The greatest casualty of the recent furor over carbon pricing is not the Liberals, despite the blowback to their cynical and widely-panned exemption for home heating oil. Nor is it the NDP, who sided with the Conservatives in their failed motion to extend the exemption to other forms of home heating.

No, the greatest casualty, as is so often the case in these games of political football, is sound public policy in service of a better future.

Not because carbon pricing as a policy is perfect — far from it. It is an inherently conservative approach advocated mainly by economists that counts on the free market to solve the climate crisis on its own — an assumption that works far better in theory than in practice.

To make matters worse, the costs of carbon pricing are highly visible — we see it in the price of gas and home heating — without offering obvious benefits. A price on pollution may “nudge” corporations and investors in the right direction over the long term but for most households that can’t afford the upfront costs of an electric vehicle or a heat pump, it appears solely as an incremental expense.

For that reason, carbon pricing has always faced an uphill political battle. It doesn’t seem to matter that all of the revenues raised through carbon pricing in most provinces are recycled back to households through rebates. It also doesn’t seem to matter that carbon pricing accounts for a far smaller share of increased household costs than other factors, such as corporate profits and the global price of oil. People feel worse off because of the policy — even if, on paper, they are not — and that feeling is driving the latest political firestorm.

The Liberals threw fresh fuel on that fire with their exemption for home heating oil. It was a stunning admission, as the Conservatives have long argued, that the carbon price comes at an unacceptable cost to household affordability. And in voting with the Conservatives to extend the exemption, the NDP further corroborated that narrative.
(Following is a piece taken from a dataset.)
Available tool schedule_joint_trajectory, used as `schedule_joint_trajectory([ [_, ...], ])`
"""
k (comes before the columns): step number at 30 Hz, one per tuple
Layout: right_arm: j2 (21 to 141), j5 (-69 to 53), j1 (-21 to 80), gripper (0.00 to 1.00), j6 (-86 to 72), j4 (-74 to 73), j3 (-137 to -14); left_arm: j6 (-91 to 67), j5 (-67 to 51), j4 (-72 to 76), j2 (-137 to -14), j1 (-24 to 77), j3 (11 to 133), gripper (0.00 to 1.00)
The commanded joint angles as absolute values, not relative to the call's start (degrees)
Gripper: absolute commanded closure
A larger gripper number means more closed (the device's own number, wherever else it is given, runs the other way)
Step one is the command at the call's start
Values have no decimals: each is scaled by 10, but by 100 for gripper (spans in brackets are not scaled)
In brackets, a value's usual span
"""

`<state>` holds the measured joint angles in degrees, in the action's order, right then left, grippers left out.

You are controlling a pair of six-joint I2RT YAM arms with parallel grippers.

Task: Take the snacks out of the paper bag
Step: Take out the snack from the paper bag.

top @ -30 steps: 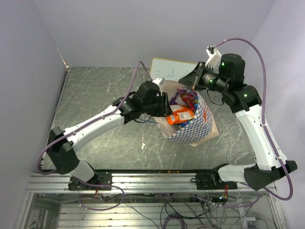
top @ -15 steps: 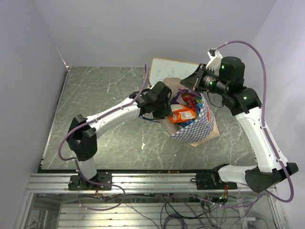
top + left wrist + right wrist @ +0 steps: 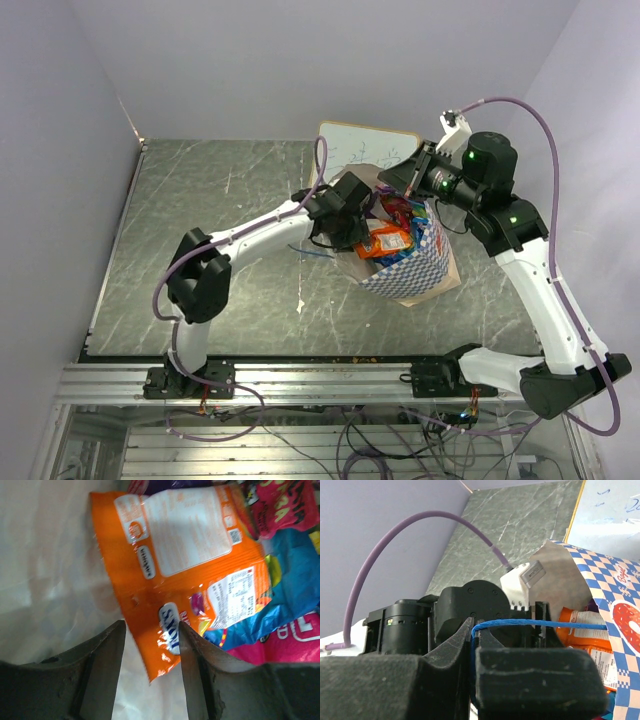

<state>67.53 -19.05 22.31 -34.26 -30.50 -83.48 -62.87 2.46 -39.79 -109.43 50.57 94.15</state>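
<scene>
The paper bag (image 3: pixel 405 272) stands at mid-table, mouth up, its checked band facing the near edge. Snacks fill it: an orange packet (image 3: pixel 385 240) on top, red and purple ones (image 3: pixel 398 208) behind. My left gripper (image 3: pixel 364 216) reaches into the mouth from the left. In the left wrist view it (image 3: pixel 151 630) is open, and the lower corner of the orange packet (image 3: pixel 175 555) lies between the jaws, with a blue packet (image 3: pixel 295 580) and a pink-red packet (image 3: pixel 282 505) beyond. My right gripper (image 3: pixel 476 629) is shut on the bag's blue cord handle (image 3: pixel 545 624) at the far rim.
A white signboard (image 3: pixel 360 146) lies flat just behind the bag. The second blue cord handle (image 3: pixel 310 250) trails on the table left of the bag. Purple walls close the table on the left, back and right.
My left arm has pushed right, into the bag's mouth, and its jaws have widened a little. The right gripper has shifted slightly right with the handle still pinched.
</scene>
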Motion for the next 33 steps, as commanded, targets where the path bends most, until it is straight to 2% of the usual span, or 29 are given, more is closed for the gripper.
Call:
schedule_joint_trajectory([
  [1, 656, -202, 227, 100, -348, -269, -827, -627, -8, -365, -1129, 506, 986, 43],
  [4, 653, -197, 227, 100, -346, -270, -823, -620, -37, -361, -1151, 501, 1008, 50],
  [8, 647, -189, 227, 100, -339, -276, -818, -584, -45, -341, -1146, 497, 1029, 67],
  [12, 645, -174, 227, 100, -317, -294, -824, -577, -60, -304, -1116, 488, 1011, 91],
  [22, 649, -77, 227, 100, -247, -375, -870, -576, -123, -253, -1056, 467, 1007, 93],
  [33, 662, 113, 227, 100, -165, -466, -951, -488, -104, -347, -1025, 464, 1152, 93],
])
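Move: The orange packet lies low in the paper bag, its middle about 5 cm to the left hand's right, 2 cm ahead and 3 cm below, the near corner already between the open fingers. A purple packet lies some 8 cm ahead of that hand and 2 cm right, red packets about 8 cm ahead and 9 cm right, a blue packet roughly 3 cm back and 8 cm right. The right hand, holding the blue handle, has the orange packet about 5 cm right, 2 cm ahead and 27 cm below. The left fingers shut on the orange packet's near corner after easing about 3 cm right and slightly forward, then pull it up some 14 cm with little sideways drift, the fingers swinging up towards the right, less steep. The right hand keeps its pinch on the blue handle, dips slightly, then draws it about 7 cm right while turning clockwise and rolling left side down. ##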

And that’s what’s so dangerous about all of this. A political consensus is emerging that climate policy is not compatible with a fair and prosperous economy — and even more insidiously, that climate policy is responsible for our economic troubles — which puts Canada’s broader efforts to tackle the climate crisis at grave risk.

The truth is, we can continue to phase out the production and consumption of fossil fuels, whether through carbon pricing or other policies, without putting an undue burden on low-income households. In fact, moving from oil and gas to electricity generally saves households money.

Instead of trying to score political points, federal politicians should tell us how they plan to unleash the affordability benefits of climate action.

In addition, we need our politicians to keep their eyes on the prize of reducing emissions. A political narrative that foregrounds the inconveniences of transitioning away from fossil fuels — as so many of these recurring debates about carbon pricing seem to do — leaves us blind to the rising costs of a heating planet.

The bottom line is that the costs posed by climate change in the long term should worry us far more than the costs posed by climate policies in the short term.

To move forward, we need a narrative that pairs affordability and prosperity with a coherent vision for the net-zero economy. Offering subsidies for household fossil fuel use — which the Liberals, Conservatives and NDP have now all backed in one form or another — is not that solution.

To its credit, the government’s program to subsidize oil to heat pump conversions for low-income households is a step in that direction, but it is too limited. Low-income households across the country need financial support to retrofit their homes regardless of their current heating source.

And it’s not just about home heating. A lack of investment in public transit systems, for example, disproportionately hurts low-income households while pushing more people into emissions-intensive personal vehicles.

A lack of non-market housing in our cities similarly comes at the expense of the poorest households while promoting environmentally destructive sprawl. Not to mention the health effects of fossil fuel pollution that disproportionately affect marginalized groups in low-income communities.

In each of these areas and others, there are solutions that can make life better for people today while also pushing down emissions over the long term. As an added bonus, these kinds of highly visible public solutions are far more politically popular than technocratic regulations or consumer-facing fees.

Carbon pricing still has a role to play in all this, but it deserves far less attention than it receives. It’s time to relegate carbon pricing to an appropriate place in the climate policy discourse and refocus on the big ideas that will build a more prosperous and sustainable economy for everyone.